→ **Exercise objective**
Transcribe only the part of the listing below that begins at the line containing "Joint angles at" and runs to its final line, keeping both ends.

→ **Provided material**
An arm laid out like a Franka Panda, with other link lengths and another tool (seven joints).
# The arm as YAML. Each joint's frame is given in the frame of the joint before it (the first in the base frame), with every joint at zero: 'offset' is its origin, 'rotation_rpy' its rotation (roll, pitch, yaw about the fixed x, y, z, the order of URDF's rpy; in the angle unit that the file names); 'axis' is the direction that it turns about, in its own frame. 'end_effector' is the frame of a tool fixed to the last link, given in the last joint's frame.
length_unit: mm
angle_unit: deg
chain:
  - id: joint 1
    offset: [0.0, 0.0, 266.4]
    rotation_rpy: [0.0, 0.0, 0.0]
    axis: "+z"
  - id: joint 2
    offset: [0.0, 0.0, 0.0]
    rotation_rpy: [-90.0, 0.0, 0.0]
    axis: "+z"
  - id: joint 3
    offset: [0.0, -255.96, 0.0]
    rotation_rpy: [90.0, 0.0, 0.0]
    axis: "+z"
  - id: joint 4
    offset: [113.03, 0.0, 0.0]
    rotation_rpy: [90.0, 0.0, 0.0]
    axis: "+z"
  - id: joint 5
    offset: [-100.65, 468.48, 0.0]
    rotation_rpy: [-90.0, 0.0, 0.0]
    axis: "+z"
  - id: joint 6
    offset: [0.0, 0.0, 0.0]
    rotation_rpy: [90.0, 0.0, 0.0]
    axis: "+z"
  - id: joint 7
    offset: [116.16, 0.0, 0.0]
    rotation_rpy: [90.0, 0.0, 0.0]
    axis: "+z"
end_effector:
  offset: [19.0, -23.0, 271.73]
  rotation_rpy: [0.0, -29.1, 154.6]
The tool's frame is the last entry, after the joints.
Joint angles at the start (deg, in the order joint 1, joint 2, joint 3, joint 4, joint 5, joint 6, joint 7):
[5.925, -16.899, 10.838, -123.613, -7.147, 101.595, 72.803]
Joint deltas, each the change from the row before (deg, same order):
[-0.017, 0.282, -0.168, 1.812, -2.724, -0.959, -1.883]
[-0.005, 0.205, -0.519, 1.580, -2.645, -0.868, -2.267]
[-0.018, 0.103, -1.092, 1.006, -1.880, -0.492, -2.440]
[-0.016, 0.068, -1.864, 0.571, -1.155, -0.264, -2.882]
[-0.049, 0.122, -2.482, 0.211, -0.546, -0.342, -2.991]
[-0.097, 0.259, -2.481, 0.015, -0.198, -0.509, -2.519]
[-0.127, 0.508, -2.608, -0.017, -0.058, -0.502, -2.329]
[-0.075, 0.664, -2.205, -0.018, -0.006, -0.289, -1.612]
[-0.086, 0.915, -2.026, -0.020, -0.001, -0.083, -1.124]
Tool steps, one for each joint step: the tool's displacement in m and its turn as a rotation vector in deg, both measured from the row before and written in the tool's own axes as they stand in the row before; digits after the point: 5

→ **Exercise result**
Joint angles at the start (deg, in the order joint 1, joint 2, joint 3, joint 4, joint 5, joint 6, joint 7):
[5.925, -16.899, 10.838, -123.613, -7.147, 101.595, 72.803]
Joint deltas, each the change from the row before (deg, same order):
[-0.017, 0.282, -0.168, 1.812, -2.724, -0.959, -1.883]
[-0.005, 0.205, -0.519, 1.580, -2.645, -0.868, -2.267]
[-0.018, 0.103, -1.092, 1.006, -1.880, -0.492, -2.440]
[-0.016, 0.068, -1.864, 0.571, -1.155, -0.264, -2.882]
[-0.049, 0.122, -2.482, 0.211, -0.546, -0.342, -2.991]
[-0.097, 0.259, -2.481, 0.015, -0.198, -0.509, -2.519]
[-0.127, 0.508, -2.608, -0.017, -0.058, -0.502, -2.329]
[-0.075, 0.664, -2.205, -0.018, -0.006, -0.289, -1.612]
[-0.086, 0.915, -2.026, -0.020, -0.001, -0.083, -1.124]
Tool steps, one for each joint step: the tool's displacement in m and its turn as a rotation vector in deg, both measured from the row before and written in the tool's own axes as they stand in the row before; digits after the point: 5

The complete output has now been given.